Вилл поднялся с колен и пролез в люк, крышка люка тут же закрылась. Сперва не было видно совсем ничего, затем из темноты начали выплывать тусклые огоньки. Мало-помалу белые и зеленые пятнышки приобрели отчетливые очертания и оказались фосфоресцирующими шкалами приборов. Под руку Виллу попалось что-то кожаное. Пилотское кресло. Из кресла так еще и не выветрился сладковатый, тошнотворный запах разложения.
— Садись.
Вилл неловко вскарабкался в кресло, кожаная обшивка чуть слышно поскрипывала. Его руки сами собой, без драконьих указаний легли на подлокотники. Кресло было точно по нему, словно на заказ сделанное. Кроме подлокотников тут были ручки, чтобы за них держаться. По приказу дракона Вилл взялся за эти ручки и вывернул руки наружу сколько мог. На четверть оборота или около того. Откуда-то снизу в его запястья воткнулись иглы. Боль была жуткая, Вилл непроизвольно дернулся, но тут же обнаружил, что не может выпустить ручки. Его пальцы стали словно чужими.
— Мальчик, — внезапно сказал дракон, — как твое тайное имя?
— У меня его нет, — ответил Вилл, стараясь дрожать не слишком сильно.

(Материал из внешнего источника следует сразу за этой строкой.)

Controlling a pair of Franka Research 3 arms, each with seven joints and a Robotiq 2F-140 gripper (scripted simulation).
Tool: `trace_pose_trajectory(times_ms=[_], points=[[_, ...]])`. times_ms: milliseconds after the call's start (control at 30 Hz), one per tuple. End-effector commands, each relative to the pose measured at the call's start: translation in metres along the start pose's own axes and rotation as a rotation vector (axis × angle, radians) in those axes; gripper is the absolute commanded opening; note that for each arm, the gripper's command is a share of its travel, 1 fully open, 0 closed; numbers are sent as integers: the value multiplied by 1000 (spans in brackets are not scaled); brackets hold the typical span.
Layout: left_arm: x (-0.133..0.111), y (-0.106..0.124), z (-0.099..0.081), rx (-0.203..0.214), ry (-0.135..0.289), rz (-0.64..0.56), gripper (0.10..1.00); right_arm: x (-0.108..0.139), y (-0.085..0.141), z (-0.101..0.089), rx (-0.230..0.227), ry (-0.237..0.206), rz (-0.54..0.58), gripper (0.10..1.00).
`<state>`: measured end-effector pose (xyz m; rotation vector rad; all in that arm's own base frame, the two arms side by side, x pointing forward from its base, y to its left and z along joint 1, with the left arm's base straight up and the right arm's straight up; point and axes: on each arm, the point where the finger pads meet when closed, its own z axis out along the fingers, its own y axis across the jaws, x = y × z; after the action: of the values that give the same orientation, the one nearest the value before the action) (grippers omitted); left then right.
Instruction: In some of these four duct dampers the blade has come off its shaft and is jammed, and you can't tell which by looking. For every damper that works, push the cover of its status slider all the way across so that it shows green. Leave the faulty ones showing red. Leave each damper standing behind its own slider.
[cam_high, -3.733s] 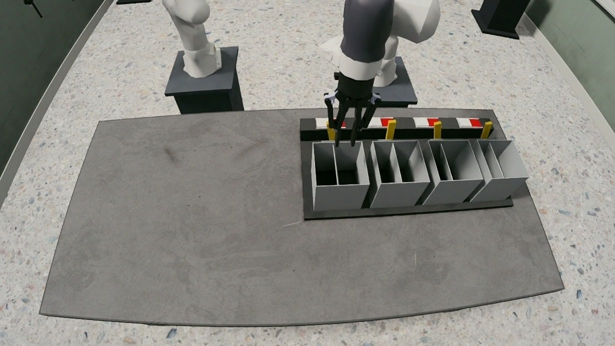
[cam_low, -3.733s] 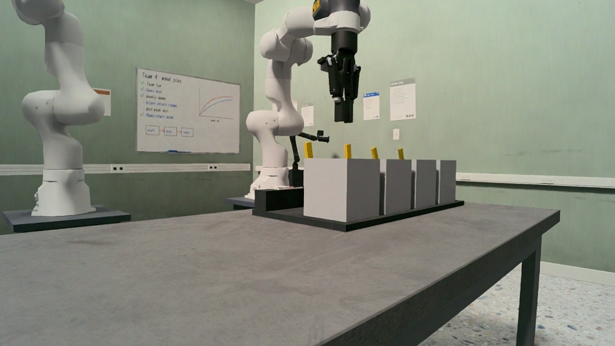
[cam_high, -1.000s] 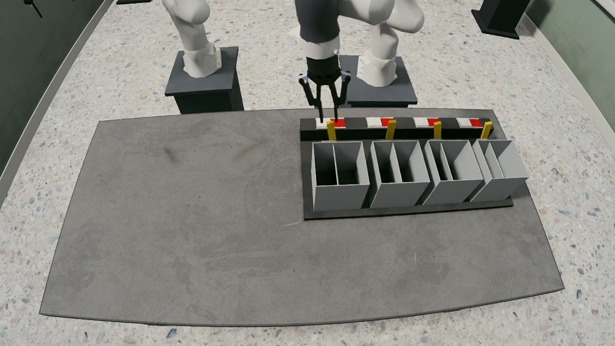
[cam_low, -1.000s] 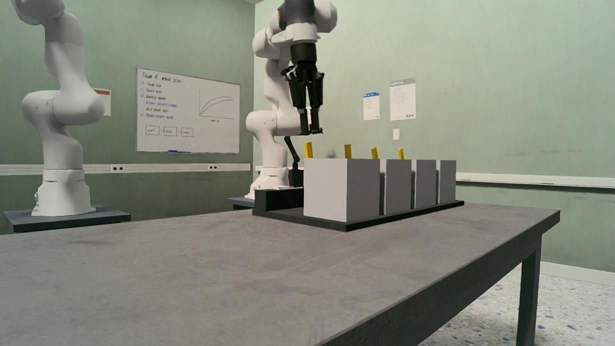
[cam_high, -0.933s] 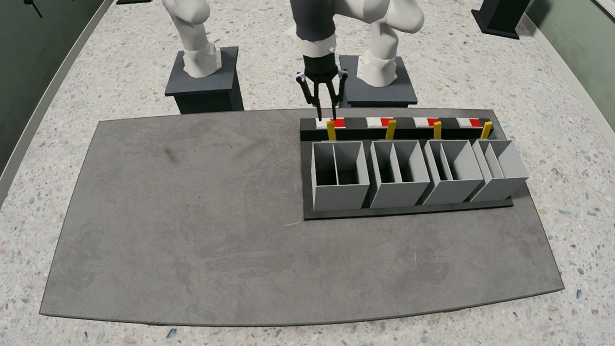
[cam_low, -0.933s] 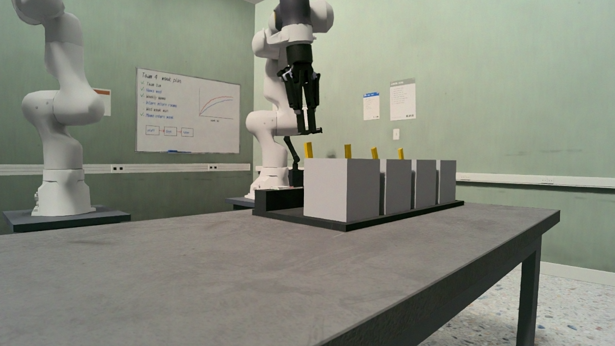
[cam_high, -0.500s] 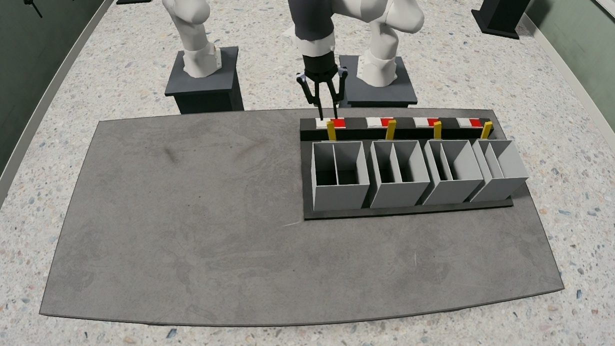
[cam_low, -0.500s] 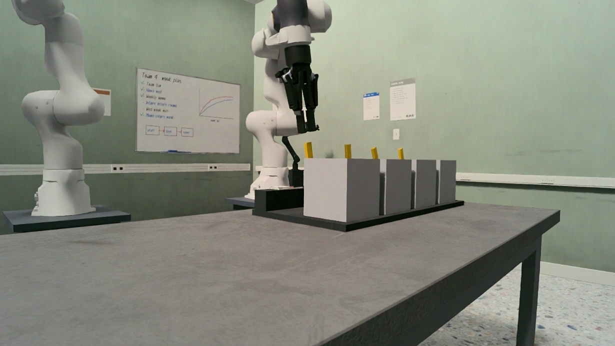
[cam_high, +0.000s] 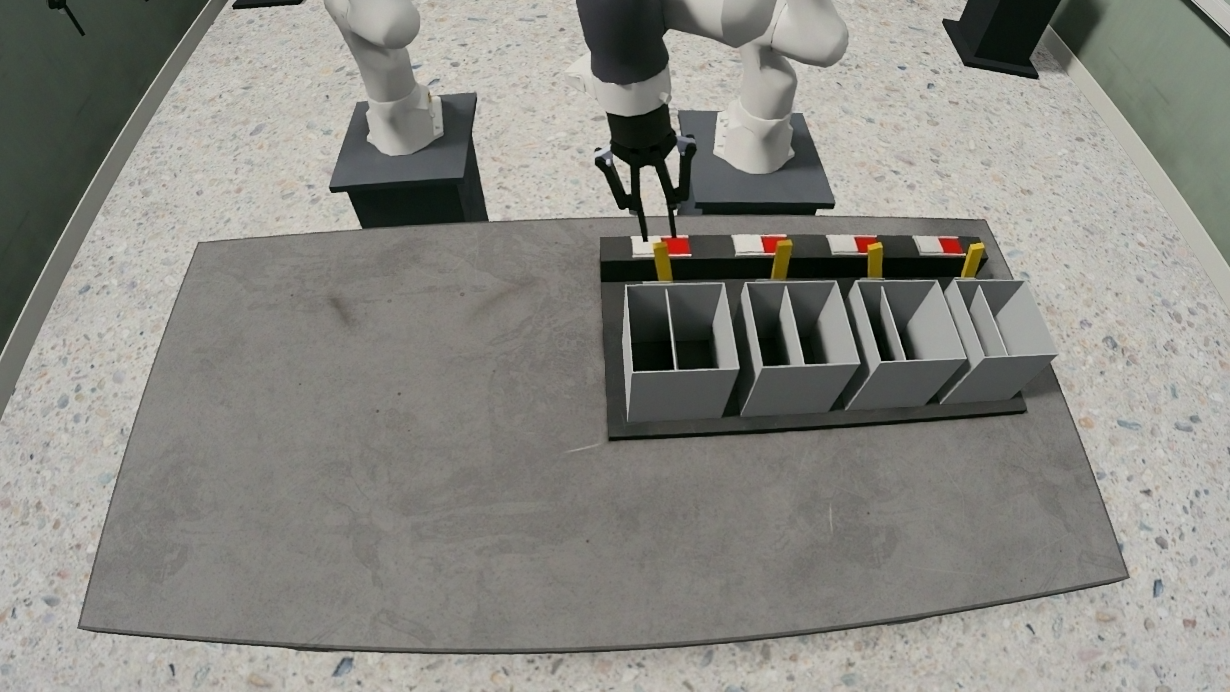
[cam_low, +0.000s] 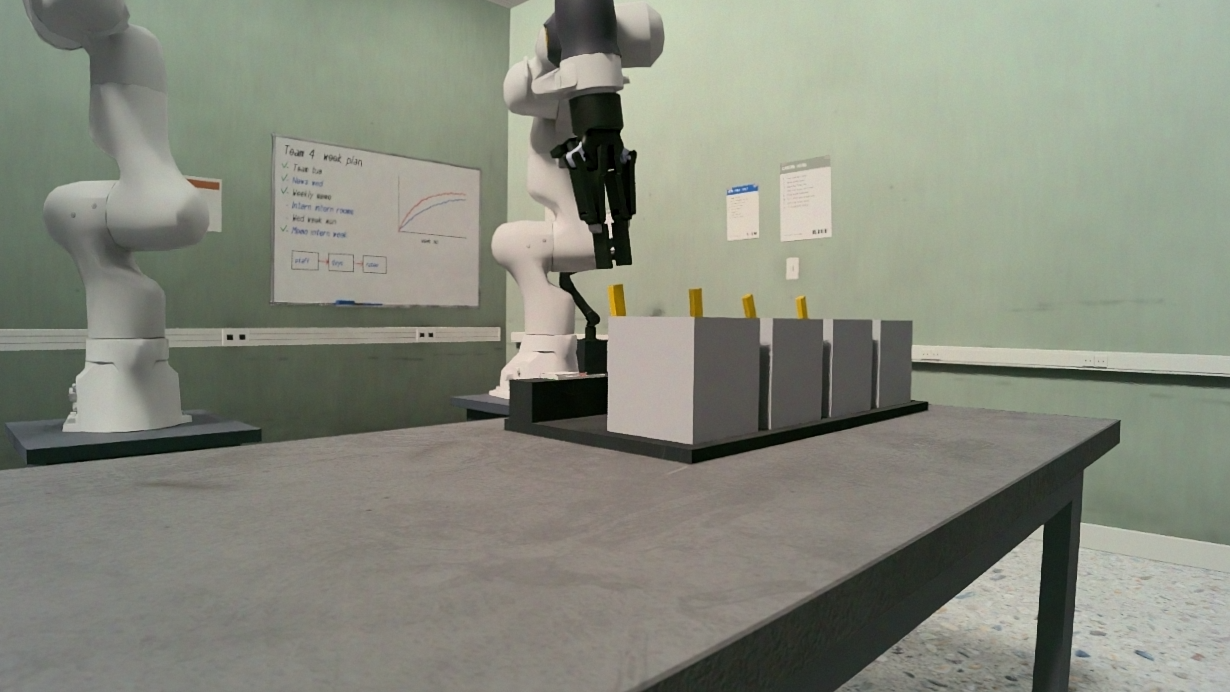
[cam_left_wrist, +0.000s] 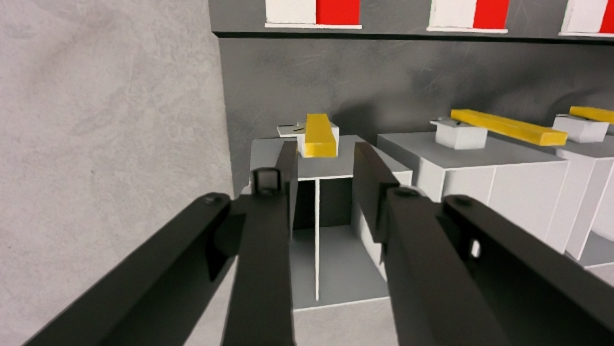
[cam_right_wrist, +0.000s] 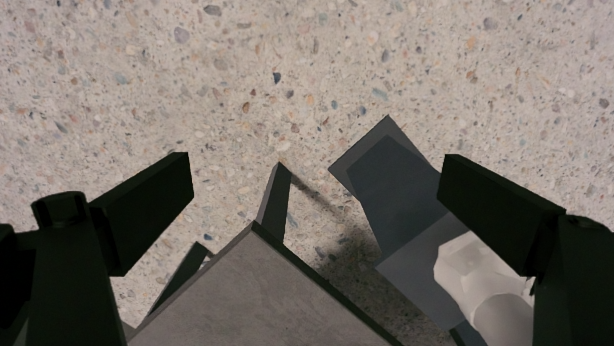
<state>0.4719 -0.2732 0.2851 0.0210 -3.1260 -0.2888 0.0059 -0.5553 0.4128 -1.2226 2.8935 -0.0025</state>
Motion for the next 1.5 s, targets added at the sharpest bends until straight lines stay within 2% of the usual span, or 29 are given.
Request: trace_pose_trajectory(times_ms=[0,467,967,1467], points=[[-1,0,4,1,1,-11,303,0,1,0,-2,0,4,1000],[0,0,25,1,1,-11,303,0,1,0,-2,0,4,1000],[1,0,63,1,1,-11,303,0,1,0,-2,0,4,1000],[1,0,82,1,1,-11,303,0,1,0,-2,0,4,1000]])
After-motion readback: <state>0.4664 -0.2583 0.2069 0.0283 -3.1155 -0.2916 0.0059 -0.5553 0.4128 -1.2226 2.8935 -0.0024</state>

И тут же осознал, почувствовал,что это не тот ответ. В душном, словно склеп, помещении повисла тишина.
— Я могу причинить тебе боль, — сообщил безразличный голос дракона.
— Господин, я весь в твоей власти.
— Тогда скажи мне свое тайное имя.
За это время его запястья стали совсем холодными, холодными как лед. И этот холод, поднимавшийся постепенно к локтям, не имел ничего общего с онемением — руки отчаянно болели.
— Я его не знаю! — страдальчески выкрикнул Вилл. — Не знаю, мне никто его не говорил, наверное, у меня его и вообще нет.
Огоньки, горевшие на пульте, были похожи на глаза зверей в ночном лесу.
— Интересно. — Впервые за все это время в драконьем голосе появилось что-то похожее на эмоцию. — А что у тебя за семья? Расскажи мне о них поподробнее.
На данный момент вся семья Вилла состояла из одной-единственной тетки. Его родители погибли в первый же день Войны. Они имели несчастье оказаться на вокзале Броселианда в тот самый день, когда налетевшие драконы обрушили на него золотой огонь. После этого Вилла отправили в горы к тетке, все согласились, что там сейчас самое безопасное место. Это было несколько лет назад, и за это время он почти забыл своих родителей. Скоро у него останутся одни воспоминания о том, что он их когда-то помнил.